VESÂNIA E FRENOPATIA – O CARNAVAL POR MELO MORAIS FILHO
Publicado em 19 de fevereiro de 2022
Por Jornal Do Dia Se
Prof. Dr. Claudefranklin Monteiro Santos
Delírio coletivo e perturbação mental. Algumas das expressões usadas para o Carnaval no século XIX, no Brasil. Tradição festiva de longa data, remontando aos antigos costumes das primeiras civilizações orientais e ocidentais, atravessando o tempo e se reconfigurando, o que chamamos hoje de festa momesca, segundo Melo Moraes Filho: “(…) implica o uso da máscara e dos disfarces; e a máscara era usada pelos trágicos gregos e romanos” (p. 40).
Natural de Salvador-BA, aos 23 de fevereiro de 1844, e falecido no Rio de Janeiro no dia 1 de abril de 1919, Alexandre José de Melo Morais Filho foi um dos parceiros e entusiastas da obra de Sílvio Romero, responsável direto por seu interesse pela lúdica do povo. Em 1888, ele publicou um denso estudo a respeito, condensando sua pesquisa em “Festas e Tradições Populares do Brasil”, cuja reedição mais recente, usada no presente texto foi do Senado Federal, de 2002.
Prefaciada por Romero, “Festas e Tradições Populares do Brasil” dedicada um valioso capítulo ao Carnaval, notadamente aquele vivenciado na segunda metade do século XIX, no Rio de Janeiro, sede da Corte Imperial Brasileira e palco dos principais acontecimentos políticos, sociais e culturais do país. Segundo o autor, o evento começou na capital federal logo após a proibição do “jogo de entrudo”, prática colonial onde as pessoas jogavam entre si, como numa guerra, todo tipo iguaria, farinha à urina.
As voltas com as proibições e limitações da Igreja Católica, interessante observar que ao passo em que o Carnaval “agonizava na França” pós-Revolução de 1789, no Brasil, notadamente no Rio de Janeiro, não só nascia como se afirmava, nos moldes que passamos a conhecer a partir de 1854, momento em que, segundo Moraes, o festejo ganhou corpo com carros caracterizados por máscaras e mascarados e que os clubes sociais eram tomados pelas ordenanças de Momo: “(…) a loucura descobria o prazer ao som da música escolhida…” (p. 41).
Não tardou para que o Carnaval atraísse a atenção e o entusiasmo no comércio, dos governantes, das classes mais abastadas e também da imprensa escrita, principal responsável por sua popularização e propagação. Logo estava nas ruas, merecendo até mesmo o prestígio da Família Real: “O imperador, a imperatriz, e as princesas observavam do passadiço do palácio a animação dos festejos…” (p. 44).
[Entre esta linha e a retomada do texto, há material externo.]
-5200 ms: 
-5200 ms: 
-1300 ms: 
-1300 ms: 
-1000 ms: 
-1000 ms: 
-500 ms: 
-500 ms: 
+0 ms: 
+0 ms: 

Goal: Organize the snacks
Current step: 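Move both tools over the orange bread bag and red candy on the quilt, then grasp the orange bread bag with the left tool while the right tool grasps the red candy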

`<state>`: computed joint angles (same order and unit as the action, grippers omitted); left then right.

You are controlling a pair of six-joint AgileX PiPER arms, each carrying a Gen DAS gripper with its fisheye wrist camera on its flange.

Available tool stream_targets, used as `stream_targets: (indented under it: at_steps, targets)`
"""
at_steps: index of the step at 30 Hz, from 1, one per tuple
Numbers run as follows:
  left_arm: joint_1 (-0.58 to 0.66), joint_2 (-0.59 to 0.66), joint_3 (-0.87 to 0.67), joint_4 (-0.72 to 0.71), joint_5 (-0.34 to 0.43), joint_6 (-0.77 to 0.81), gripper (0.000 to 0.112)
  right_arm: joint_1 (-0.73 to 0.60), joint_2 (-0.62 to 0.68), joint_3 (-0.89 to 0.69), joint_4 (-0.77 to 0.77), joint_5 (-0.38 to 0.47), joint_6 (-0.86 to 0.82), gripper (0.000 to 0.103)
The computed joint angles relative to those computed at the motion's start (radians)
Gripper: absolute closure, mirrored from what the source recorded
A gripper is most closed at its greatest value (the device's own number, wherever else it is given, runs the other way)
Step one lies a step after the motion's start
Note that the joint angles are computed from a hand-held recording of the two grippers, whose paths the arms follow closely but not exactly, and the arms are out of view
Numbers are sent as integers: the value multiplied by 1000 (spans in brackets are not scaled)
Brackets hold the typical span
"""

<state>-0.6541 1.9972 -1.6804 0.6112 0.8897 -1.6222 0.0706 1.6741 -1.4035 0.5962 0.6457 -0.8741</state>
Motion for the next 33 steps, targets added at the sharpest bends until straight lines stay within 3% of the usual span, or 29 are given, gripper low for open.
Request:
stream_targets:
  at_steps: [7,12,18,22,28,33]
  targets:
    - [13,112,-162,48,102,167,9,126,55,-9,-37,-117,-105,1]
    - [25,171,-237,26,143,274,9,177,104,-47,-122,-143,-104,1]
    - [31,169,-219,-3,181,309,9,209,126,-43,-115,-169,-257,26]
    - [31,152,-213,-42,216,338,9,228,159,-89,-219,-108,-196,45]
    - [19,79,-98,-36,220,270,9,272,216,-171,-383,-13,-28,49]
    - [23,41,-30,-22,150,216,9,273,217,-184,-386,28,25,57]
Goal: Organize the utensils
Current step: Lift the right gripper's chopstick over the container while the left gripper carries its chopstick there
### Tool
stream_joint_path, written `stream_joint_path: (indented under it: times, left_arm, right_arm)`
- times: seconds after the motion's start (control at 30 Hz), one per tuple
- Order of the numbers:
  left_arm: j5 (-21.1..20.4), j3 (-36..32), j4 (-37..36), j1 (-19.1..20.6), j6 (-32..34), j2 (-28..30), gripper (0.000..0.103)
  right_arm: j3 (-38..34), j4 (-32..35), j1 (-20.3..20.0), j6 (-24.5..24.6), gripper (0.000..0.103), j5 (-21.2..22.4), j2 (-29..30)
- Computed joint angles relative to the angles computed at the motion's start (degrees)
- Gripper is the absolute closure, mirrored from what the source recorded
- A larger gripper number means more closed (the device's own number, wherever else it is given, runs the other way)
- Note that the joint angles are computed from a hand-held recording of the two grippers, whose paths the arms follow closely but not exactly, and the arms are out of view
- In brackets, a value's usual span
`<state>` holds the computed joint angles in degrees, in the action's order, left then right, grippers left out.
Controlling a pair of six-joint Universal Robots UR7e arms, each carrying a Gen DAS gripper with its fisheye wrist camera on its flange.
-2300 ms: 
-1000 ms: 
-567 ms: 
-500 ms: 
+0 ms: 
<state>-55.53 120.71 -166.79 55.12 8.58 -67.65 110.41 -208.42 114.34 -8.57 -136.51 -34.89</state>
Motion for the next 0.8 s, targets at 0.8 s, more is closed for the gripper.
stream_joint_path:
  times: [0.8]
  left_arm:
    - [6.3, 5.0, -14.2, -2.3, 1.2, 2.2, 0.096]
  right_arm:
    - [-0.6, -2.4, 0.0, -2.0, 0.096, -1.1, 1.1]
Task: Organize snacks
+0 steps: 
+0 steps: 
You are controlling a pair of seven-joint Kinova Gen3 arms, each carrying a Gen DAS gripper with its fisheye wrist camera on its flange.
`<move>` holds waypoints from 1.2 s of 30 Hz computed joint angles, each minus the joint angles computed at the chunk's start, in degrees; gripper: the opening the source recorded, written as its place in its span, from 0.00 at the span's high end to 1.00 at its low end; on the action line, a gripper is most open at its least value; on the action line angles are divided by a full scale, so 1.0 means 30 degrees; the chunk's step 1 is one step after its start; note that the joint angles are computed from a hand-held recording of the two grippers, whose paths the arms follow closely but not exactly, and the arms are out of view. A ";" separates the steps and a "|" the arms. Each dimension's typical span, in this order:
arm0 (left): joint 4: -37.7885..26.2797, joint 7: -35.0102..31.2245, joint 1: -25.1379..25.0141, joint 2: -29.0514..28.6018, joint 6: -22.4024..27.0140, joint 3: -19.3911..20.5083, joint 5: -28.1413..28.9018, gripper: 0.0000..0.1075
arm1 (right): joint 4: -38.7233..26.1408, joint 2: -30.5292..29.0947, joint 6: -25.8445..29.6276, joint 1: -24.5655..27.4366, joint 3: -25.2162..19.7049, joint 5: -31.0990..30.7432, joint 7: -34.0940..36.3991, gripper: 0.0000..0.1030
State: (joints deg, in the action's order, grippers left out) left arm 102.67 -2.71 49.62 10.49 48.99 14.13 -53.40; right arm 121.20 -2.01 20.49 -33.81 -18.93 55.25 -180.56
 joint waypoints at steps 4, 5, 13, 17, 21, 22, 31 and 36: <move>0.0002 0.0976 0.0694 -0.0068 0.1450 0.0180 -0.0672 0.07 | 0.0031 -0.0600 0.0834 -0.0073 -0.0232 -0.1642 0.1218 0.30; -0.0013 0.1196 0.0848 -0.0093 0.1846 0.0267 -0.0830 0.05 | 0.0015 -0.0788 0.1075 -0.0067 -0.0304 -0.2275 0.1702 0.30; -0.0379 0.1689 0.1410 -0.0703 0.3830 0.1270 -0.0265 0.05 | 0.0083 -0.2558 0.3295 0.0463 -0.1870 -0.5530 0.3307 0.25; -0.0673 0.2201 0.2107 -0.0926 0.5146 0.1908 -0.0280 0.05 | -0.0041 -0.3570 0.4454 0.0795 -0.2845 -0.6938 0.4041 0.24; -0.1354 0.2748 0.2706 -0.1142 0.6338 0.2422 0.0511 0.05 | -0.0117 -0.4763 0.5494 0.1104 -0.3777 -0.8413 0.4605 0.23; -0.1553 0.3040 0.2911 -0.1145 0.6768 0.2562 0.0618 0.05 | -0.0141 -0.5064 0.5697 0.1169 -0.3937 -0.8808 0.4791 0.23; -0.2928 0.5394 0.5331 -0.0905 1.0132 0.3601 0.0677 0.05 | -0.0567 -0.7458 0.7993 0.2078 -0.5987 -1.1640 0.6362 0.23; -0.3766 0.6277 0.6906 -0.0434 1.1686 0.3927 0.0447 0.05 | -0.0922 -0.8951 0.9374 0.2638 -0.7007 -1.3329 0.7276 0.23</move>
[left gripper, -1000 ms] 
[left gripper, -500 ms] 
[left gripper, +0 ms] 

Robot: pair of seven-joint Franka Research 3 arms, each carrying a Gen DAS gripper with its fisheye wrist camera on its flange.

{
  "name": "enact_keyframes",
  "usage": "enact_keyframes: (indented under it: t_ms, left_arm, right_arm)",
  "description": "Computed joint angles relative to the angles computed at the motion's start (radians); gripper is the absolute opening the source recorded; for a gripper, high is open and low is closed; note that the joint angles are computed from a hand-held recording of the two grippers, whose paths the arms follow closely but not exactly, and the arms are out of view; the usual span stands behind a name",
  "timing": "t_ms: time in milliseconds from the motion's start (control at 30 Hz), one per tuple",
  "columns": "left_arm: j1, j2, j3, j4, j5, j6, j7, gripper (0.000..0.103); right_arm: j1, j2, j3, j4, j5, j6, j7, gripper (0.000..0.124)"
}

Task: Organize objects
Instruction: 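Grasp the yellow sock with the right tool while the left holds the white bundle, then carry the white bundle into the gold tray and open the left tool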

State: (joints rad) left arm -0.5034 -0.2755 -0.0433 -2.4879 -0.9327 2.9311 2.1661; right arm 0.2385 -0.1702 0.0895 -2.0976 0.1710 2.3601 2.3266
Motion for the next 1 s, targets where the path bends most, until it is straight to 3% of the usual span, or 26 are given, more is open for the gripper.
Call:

E não muito diferente e indiferente, seus súditos menos afortunados: “O povo abria-se em fileiras defronte do paço…” (p. 44).
De sábado ou de “domingo gordo” até a terça-feira que antecedia ao início da Quaresma, as ruas do Rio de Janeiro e os clubes viviam tempos de vesânia ou frenopatia. Ou seja, nos moldes da época, tomado por sandices divertidas de toda sorte, sob o olhar público e até mesmo velada. Os efeitos do Carnaval eram nítidos: “Sentia-se que a cidade saía fora de sua vida habitual, e que seu aspecto exterior era um reflexo pálido da alegria pública” (p. 47).
Curioso notar que ao término da terça-feira, se praticava o chamado “enterramento do Carnaval”, com direito a pompas funerárias. O estorvo da vida real, por alguns dias, era todo extravasado. Para Moraes: “Impossível fora descrever o entusiasmo das multidões!” (p. 46). Entusiasmo que naquele momento ainda era freado por uma série de princípios morais e religiosos, mas que seguiu, ao longo dos tempos, espalhando-se pelo Brasil e assumindo diversas formas de “loucura” coletiva ou de alegre histeria.